### EXERCISE INSTRUCTIONS:
The records below must be repeated exactly, but without their pictures.

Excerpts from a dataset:

•••

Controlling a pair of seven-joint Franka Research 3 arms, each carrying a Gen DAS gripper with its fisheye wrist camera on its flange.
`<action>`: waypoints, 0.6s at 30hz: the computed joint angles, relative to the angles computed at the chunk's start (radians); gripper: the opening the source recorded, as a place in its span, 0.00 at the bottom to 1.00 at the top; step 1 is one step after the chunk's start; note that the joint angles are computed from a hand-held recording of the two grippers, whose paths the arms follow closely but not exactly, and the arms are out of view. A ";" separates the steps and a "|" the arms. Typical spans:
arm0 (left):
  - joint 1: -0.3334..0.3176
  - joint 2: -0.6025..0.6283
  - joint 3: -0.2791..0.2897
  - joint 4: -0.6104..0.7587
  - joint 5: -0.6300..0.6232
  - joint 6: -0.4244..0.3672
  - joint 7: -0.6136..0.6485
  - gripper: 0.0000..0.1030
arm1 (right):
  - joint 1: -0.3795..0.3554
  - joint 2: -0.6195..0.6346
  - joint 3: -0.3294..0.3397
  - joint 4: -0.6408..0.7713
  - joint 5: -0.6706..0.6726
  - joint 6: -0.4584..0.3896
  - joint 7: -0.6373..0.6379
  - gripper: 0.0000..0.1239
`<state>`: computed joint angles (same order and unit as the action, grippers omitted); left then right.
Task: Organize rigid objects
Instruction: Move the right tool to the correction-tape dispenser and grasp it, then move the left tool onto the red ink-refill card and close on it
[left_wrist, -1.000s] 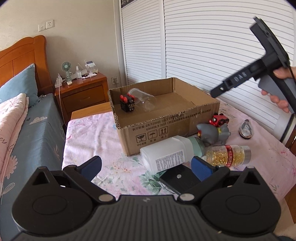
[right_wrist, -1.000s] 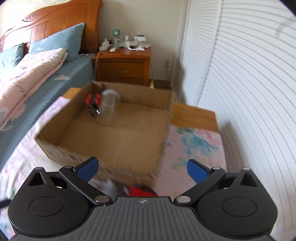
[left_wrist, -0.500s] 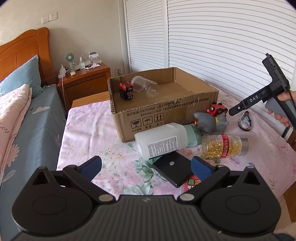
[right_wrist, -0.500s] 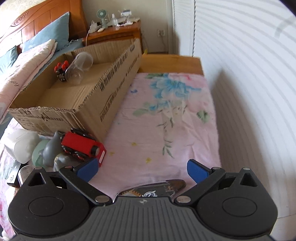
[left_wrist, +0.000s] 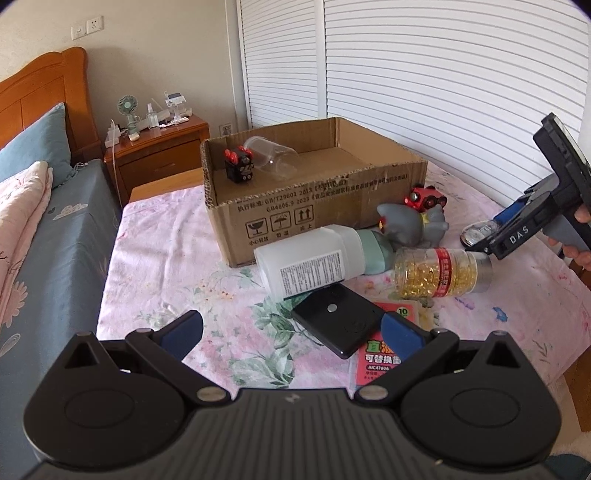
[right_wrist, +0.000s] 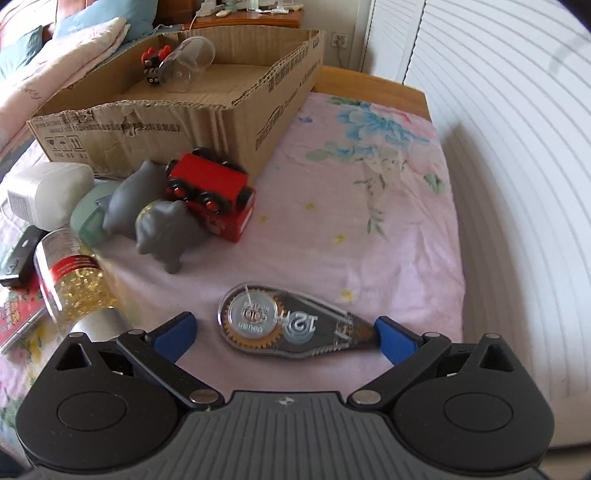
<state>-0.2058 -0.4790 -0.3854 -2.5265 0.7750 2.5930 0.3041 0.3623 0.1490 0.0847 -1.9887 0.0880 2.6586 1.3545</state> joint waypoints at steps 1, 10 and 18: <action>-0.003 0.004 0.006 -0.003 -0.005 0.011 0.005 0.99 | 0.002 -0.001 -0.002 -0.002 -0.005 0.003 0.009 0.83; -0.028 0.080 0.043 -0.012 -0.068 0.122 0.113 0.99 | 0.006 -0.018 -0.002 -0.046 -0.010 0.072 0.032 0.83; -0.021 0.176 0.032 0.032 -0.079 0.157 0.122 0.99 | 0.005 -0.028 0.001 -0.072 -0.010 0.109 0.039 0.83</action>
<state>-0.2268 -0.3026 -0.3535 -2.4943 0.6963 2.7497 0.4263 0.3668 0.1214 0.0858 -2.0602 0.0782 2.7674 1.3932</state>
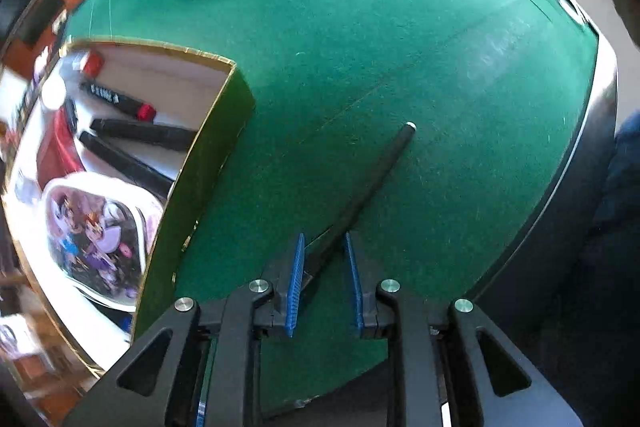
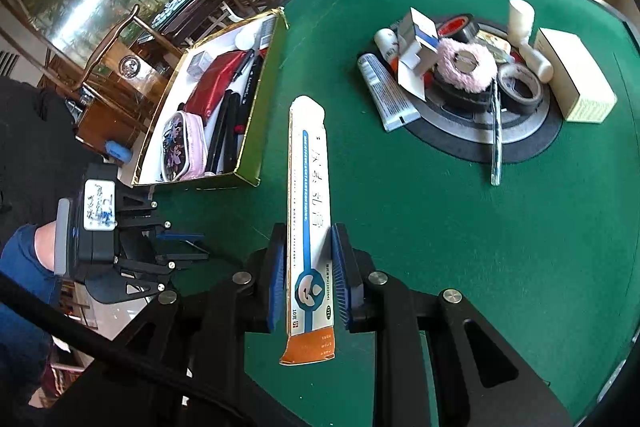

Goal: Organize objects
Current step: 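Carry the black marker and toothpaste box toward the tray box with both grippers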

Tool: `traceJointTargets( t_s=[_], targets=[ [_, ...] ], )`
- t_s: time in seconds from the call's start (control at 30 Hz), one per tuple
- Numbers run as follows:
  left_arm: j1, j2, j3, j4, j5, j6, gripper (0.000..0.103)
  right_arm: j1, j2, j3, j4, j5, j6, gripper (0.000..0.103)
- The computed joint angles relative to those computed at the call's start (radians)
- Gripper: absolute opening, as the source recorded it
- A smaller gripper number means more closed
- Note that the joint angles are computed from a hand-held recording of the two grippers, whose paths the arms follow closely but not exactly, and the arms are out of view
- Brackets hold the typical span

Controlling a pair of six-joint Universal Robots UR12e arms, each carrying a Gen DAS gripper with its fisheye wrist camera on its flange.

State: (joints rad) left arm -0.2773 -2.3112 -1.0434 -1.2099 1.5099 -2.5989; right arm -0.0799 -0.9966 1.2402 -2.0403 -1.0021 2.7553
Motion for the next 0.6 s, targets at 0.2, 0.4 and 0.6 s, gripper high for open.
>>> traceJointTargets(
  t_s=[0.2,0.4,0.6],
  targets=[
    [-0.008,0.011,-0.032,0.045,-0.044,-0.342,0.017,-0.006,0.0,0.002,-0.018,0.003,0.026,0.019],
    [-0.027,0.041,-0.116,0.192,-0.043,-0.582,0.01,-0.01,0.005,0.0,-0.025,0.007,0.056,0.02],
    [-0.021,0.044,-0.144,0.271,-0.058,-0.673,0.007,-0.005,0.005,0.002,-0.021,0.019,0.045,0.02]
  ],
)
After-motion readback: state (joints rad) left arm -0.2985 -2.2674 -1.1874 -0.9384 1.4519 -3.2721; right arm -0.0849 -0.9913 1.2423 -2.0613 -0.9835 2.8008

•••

### YOUR RESPONSE:
Controlling a pair of seven-joint Franka Research 3 arms, each carrying a Gen DAS gripper with its fisheye wrist camera on its flange.
`<action>`: waypoints, 0.6s at 30hz: the computed joint angles, relative to the angles computed at the chunk's start (radians); gripper: the opening the source recorded, as a place in its span, 0.00 at the bottom to 1.00 at the top; step 1 is one step after the chunk's start; note that the joint angles are computed from a hand-held recording of the two grippers, whose paths the arms follow closely but not exactly, and the arms are out of view. A ";" separates the steps and a "|" the arms. Typical spans:
arm0 (left):
  - joint 1: -0.3334..0.3176
  - joint 2: -0.6025..0.6283
  - joint 3: -0.2791..0.2897
  - joint 4: -0.6104..0.7587
  - joint 5: -0.6300..0.6232
  - joint 6: -0.4244..0.3672
  - joint 7: -0.6136..0.6485
  - gripper: 0.0000..0.1030
arm1 (right):
  - joint 1: -0.3795..0.3554
  - joint 2: -0.6195..0.6346
  - joint 3: -0.3294..0.3397
  - joint 4: -0.6408..0.7713
  - joint 5: -0.6706..0.6726
  - joint 6: -0.4584..0.3896
  - joint 7: -0.6373..0.6379
  - gripper: 0.0000..0.1239
`<state>`: computed joint angles (same order and unit as the action, grippers omitted); left then right.
Task: Organize rigid objects
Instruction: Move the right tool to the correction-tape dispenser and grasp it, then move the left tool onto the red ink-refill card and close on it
[left_wrist, -1.000s] 
[right_wrist, -1.000s] 
[left_wrist, -0.500s] 
[right_wrist, -0.500s] 
[left_wrist, +0.000s] 
[right_wrist, +0.000s] 
<state>-0.2058 -0.4790 -0.3854 -2.5265 0.7750 2.5930 0.3041 0.3623 0.1490 0.0847 -1.9887 0.0880 2.6586 1.3545</state> joint waypoints at steps 1, 10 and 18: <action>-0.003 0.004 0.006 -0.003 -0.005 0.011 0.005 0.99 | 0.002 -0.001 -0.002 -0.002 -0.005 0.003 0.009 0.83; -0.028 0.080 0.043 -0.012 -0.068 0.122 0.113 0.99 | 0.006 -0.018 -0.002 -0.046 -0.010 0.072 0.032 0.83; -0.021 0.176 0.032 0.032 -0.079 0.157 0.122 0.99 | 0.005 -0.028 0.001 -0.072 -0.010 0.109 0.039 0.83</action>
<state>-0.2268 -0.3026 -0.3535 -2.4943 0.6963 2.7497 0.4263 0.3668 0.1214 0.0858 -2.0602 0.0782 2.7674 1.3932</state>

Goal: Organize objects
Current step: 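Carry the black marker and toothpaste box toward the tray box with both grippers
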
Tool: `traceJointTargets( t_s=[_], targets=[ [_, ...] ], )`
- t_s: time in seconds from the call's start (control at 30 Hz), one per tuple
- Numbers run as follows:
  left_arm: j1, j2, j3, j4, j5, j6, gripper (0.000..0.103)
  right_arm: j1, j2, j3, j4, j5, j6, gripper (0.000..0.103)
- The computed joint angles relative to those computed at the call's start (radians)
- Gripper: absolute opening, as the source recorded it
- A smaller gripper number means more closed
- Note that the joint angles are computed from a hand-held recording of the two grippers, whose paths the arms follow closely but not exactly, and the arms are out of view
- Brackets hold the typical span

Controlling a pair of six-joint Universal Robots UR12e arms, each carrying a Gen DAS gripper with its fisheye wrist camera on its flange.

State: (joints rad) left arm -0.2773 -2.3112 -1.0434 -1.2099 1.5099 -2.5989; right arm -0.0799 -0.9966 1.2402 -2.0403 -1.0021 2.7553
Motion for the next 0.6 s, targets at 0.2, 0.4 and 0.6 s, gripper high for open.
>>> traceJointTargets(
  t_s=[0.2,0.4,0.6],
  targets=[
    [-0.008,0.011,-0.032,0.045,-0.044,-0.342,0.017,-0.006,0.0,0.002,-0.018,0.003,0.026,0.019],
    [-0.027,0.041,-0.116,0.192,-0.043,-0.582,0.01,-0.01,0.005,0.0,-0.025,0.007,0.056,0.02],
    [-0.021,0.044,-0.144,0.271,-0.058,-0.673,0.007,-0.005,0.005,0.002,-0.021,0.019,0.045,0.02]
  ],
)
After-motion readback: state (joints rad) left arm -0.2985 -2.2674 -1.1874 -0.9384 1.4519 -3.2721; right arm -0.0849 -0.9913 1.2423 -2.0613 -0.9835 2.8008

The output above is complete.